Cardiovascular Outcome Studies in Diabetes Drugs Finally Arrive

For many years critics have bemoaned the absence of outcome studies for the many diabetes drugs used to lower blood glucose levels. Now, finally, two large trials with different drugs have been presented at the European Society of Cardiology meeting in Amsterdam and published simultaneously in The New England Journal of Medicine. The good news is that the drugs appear safe. Both trials turned up no evidence for the adverse cardiovascular events that some had feared.

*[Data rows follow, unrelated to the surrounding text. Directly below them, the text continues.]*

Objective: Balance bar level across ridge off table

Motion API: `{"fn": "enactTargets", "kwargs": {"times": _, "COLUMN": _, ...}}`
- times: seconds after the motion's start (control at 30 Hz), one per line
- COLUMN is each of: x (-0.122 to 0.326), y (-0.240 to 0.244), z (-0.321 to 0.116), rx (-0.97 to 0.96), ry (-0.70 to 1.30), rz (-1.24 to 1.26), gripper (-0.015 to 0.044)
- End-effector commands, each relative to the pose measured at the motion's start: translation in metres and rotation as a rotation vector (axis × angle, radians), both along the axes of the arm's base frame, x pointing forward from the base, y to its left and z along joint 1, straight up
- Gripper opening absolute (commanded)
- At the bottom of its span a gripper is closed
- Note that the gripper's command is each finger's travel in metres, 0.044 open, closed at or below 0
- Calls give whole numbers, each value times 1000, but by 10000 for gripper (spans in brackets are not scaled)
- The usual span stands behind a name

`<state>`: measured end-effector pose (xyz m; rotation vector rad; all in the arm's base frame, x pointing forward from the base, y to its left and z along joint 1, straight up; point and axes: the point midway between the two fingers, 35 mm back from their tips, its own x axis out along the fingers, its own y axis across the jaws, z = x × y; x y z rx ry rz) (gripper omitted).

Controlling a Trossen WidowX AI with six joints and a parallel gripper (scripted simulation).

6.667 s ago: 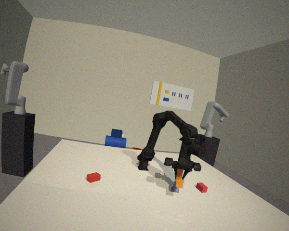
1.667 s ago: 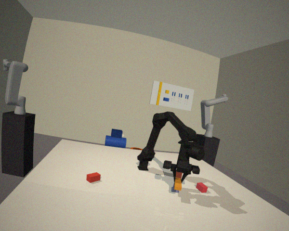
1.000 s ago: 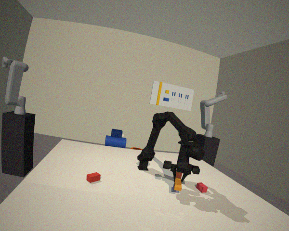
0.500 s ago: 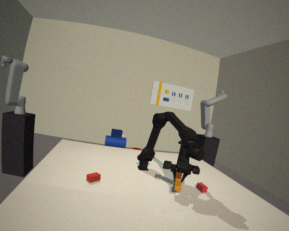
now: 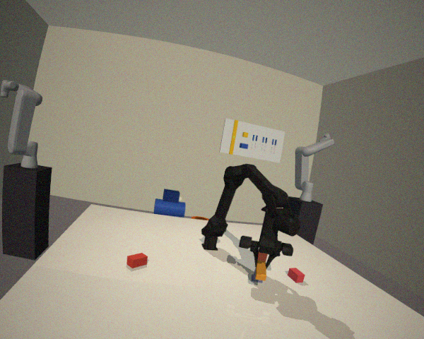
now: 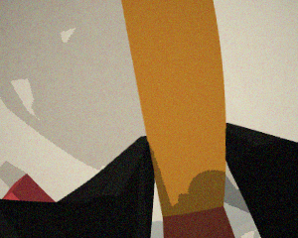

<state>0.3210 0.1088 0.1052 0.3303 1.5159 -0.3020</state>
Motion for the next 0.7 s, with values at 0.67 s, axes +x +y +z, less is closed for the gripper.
{"fn": "enactTargets", "kwargs": {"times": 0.67, "x": 0, "y": 0, "z": 0, "rx": 0, "ry": 1, "rz": 0, "gripper": 167}}
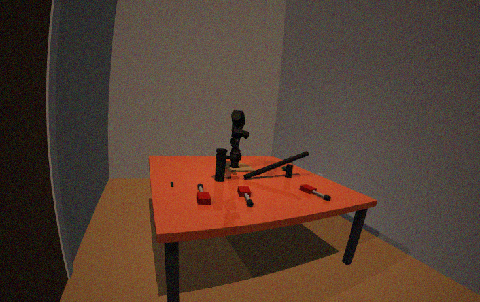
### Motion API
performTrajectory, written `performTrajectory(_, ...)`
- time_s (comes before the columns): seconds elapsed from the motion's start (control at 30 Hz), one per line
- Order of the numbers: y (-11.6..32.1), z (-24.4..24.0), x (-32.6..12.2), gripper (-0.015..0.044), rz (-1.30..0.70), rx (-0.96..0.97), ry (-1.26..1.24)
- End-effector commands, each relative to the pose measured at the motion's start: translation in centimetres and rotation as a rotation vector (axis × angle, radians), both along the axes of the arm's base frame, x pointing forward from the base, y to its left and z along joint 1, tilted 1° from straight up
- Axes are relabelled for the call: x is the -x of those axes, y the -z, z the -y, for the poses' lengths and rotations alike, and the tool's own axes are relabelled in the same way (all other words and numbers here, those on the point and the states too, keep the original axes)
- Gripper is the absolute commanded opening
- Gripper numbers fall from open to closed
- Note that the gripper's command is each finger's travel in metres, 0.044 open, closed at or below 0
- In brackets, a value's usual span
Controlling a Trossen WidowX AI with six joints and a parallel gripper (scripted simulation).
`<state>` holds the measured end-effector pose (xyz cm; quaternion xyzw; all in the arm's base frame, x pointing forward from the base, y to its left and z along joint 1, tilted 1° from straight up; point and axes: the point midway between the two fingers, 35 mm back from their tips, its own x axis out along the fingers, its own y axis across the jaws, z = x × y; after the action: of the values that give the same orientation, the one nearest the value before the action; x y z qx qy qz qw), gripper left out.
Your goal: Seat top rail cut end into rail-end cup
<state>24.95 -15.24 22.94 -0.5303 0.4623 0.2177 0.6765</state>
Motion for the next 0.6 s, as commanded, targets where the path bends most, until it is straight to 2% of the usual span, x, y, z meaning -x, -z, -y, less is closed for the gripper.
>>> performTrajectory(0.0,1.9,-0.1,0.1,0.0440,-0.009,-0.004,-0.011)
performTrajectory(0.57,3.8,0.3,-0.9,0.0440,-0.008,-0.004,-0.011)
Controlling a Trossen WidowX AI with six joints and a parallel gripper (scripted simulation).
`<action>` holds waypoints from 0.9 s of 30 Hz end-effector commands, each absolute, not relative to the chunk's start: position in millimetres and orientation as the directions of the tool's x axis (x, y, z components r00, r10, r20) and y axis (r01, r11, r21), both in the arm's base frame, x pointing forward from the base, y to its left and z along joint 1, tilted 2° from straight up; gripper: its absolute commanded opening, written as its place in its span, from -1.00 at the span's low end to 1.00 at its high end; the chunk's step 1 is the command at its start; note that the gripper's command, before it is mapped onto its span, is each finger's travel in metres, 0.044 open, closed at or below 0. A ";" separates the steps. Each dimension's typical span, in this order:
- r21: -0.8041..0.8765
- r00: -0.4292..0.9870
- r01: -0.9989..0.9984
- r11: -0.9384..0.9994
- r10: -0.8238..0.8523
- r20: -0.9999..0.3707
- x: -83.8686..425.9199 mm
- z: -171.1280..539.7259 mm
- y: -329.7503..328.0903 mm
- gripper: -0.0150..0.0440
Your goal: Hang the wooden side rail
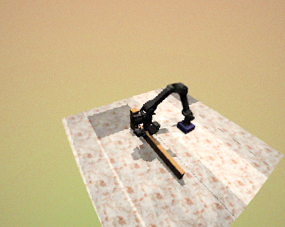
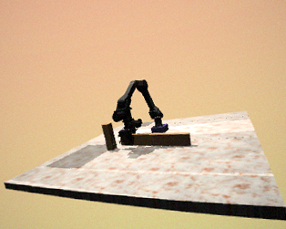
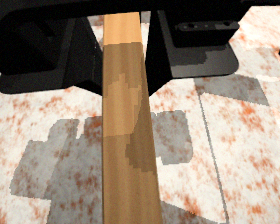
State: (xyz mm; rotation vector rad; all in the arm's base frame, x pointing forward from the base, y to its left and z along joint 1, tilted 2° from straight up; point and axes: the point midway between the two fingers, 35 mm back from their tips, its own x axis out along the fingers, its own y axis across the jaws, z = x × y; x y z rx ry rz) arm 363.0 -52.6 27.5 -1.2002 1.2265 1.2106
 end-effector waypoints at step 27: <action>0.005 -0.005 -1.000 0.003 -0.009 -1.000 365.1 29.3 -56.8 -0.49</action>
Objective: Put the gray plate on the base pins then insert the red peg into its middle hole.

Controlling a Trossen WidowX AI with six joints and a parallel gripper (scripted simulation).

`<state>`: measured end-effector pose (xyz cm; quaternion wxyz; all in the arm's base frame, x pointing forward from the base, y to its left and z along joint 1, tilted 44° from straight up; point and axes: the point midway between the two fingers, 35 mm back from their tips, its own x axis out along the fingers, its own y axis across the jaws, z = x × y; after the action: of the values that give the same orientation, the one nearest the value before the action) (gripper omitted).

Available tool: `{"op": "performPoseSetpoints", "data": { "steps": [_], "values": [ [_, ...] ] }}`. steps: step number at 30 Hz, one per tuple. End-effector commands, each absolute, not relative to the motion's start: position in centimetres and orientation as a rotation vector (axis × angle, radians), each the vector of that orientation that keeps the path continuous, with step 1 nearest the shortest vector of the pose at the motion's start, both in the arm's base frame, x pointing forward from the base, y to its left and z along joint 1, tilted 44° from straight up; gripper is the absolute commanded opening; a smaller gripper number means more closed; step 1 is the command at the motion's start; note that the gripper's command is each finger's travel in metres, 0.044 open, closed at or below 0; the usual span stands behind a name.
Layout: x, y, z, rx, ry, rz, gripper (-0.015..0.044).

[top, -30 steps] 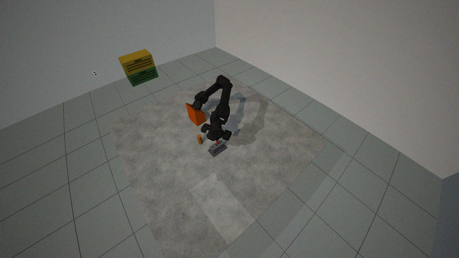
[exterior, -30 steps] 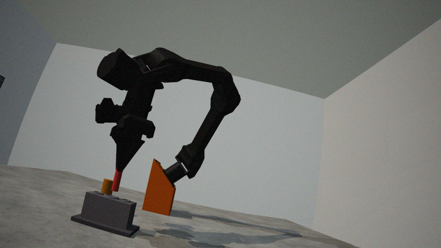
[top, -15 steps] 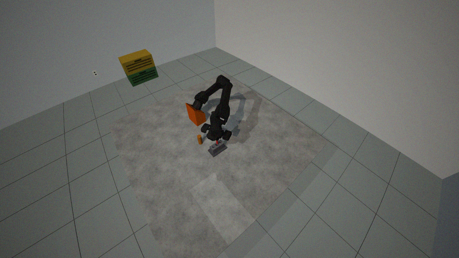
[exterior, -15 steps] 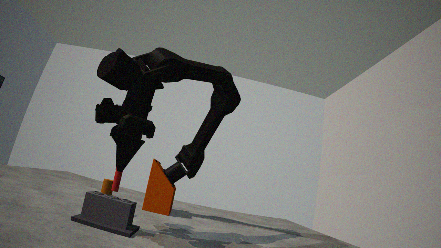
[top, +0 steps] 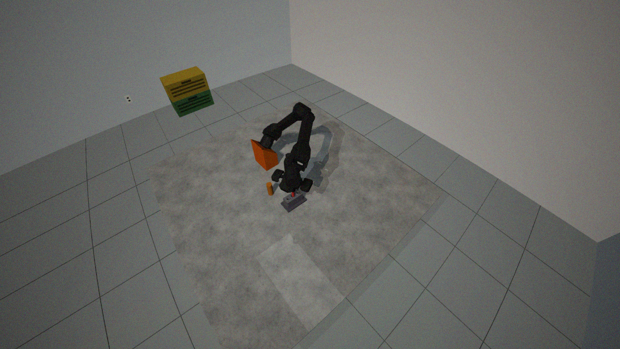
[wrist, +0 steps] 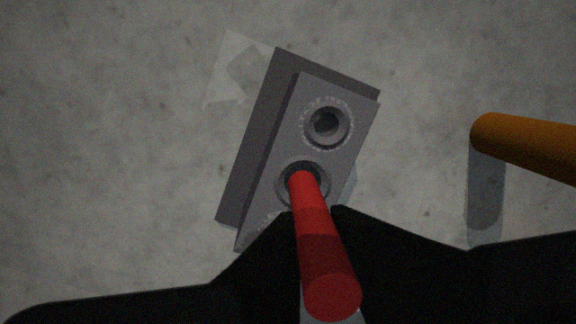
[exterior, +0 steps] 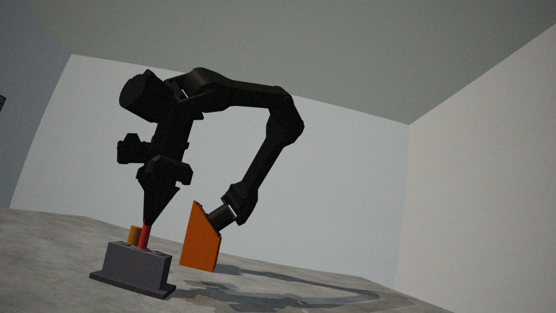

The bad news is that neither drug appeared to improve cardiovascular outcomes, though cardiovascular disease is the cause of death in most people with diabetes.

SAVOR-TIMI 53

A total of 16,492 people with type 2 diabetes at high risk for a cardiovascular event were studied in SAVOR-TIMI 53. Participants were randomized to the DPP-4 inhibitor saxagliptin (Onglyza, Bristol-Myers Squibb and AstraZeneca) or placebo.

Examination of Cardiovascular Outcomes with Alogliptin versus Standard of Care (EXAMINE)

In the EXAMINE trial, 5,380 people with a recent acute coronary syndrome (ACS) were randomized to alogliptin (Nesina, Takeda Pharmaceuticals) or placebo.

These trials represent the first round of FDA-mandated cardiovascular outcomes trials for diabetes drugs, a major result of the rosiglitazone controversy. In an accompanying perspective in NEJM, William Hiatt, Sanjay Kaul, and Robert Smith, all members of the FDA advisory committees that debated the fate of rosiglitazone, discuss the complicated recent history of diabetes drugs at the FDA.